# Power Series for Volume of Balls in Riemannian Manifold

 P: 14 I'm trying to work out the following problem: Find the first two terms of the power series expansion for the volume of a ball of radius r centered at p in a Riemannian Manifold, M with dimension n. We are given that $$Vol(B_r(p)) = \int_S \int_0^r \det(d(exp_p)_{tv})t^{n-1}\mathrm{d}t \mathrm{d}v$$ (I'm ignoring the cut locus distance because we are only interested in small r anyway.) I assume that $S = S^{n-1} = \{v \in T_pM : |v| = 1 \}$. Clearly the constant term is 0, because a ball of radius 0 has no area in any manifold, so I think that they are really asking for the first two non-zero terms. To find the next term we need to calculate the derivative of $Vol(B_r(p))$ wrt r. $$\frac{\mathrm{d}}{\mathrm{d}r} Vol(B_r(p)) = \frac{\mathrm{d}}{\mathrm{d}r}\int_S \int_0^r \det(d(exp_p)_{tv})t^{n-1}\mathrm{d}t \mathrm{d}v = \int_S \frac{\mathrm{d}}{\mathrm{d}r} \left(\int_0^r \det(d(exp_p)_{tv})t^{n-1}\mathrm{d}t\right) \mathrm{d}v = \int_S \det(d(exp_p)_{rv})r^{n-1} \mathrm{d}v$$ I can pass the derivative under the integral sign because S is compact and the inner integral is a continuous function of v. (Right?) So the second term is 0 also, unless n=1. Here's where I run into trouble. I'm not sure how to differentiate $\det(\mathrm{d}(exp_p)_{rv})$. I do know that $\mathrm{d}(exp_p)_{tv} \cdot tw = J(t)$ where $J(t)$ is the Jacobi Field along $\gamma_v$ defined by $J(0)=0$ and $J'(0)=w$. My guess is that the solution uses this along with some linear algebra trick to find the derivative. Thanks in advance for your help!

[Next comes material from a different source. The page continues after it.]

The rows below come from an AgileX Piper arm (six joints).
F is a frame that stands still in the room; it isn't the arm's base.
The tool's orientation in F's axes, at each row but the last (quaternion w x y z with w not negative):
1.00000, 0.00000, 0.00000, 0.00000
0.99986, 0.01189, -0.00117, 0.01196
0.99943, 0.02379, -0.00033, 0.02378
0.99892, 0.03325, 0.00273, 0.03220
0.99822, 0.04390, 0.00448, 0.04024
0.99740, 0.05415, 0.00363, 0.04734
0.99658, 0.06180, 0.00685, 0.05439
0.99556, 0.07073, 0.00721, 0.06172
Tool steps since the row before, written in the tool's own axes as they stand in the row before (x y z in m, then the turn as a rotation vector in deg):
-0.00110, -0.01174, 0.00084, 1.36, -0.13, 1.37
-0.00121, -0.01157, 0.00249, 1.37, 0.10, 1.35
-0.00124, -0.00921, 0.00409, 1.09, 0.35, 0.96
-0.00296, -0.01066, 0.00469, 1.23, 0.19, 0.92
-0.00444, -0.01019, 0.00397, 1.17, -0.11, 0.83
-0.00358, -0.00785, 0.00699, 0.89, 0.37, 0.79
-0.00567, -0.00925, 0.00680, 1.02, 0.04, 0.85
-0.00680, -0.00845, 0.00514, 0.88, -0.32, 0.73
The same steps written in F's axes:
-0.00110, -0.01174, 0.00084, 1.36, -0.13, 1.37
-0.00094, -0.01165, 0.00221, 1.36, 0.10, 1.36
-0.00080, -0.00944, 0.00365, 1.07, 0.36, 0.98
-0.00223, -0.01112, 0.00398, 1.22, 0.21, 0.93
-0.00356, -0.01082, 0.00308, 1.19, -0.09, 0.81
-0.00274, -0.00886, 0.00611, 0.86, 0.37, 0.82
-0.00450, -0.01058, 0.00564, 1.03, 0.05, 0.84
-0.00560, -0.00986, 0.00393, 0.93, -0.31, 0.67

 P: 14 Thanks. That gets me the first term, and at least gives me an educated guess for the second term. I'm guessing that $\frac{d}{dr} \left( d(\exp_p)_{rv} \right) = ric_p(v)$. When you integrate this over the whole ball you end up getting the scalar curvature which is what was supposed to happen.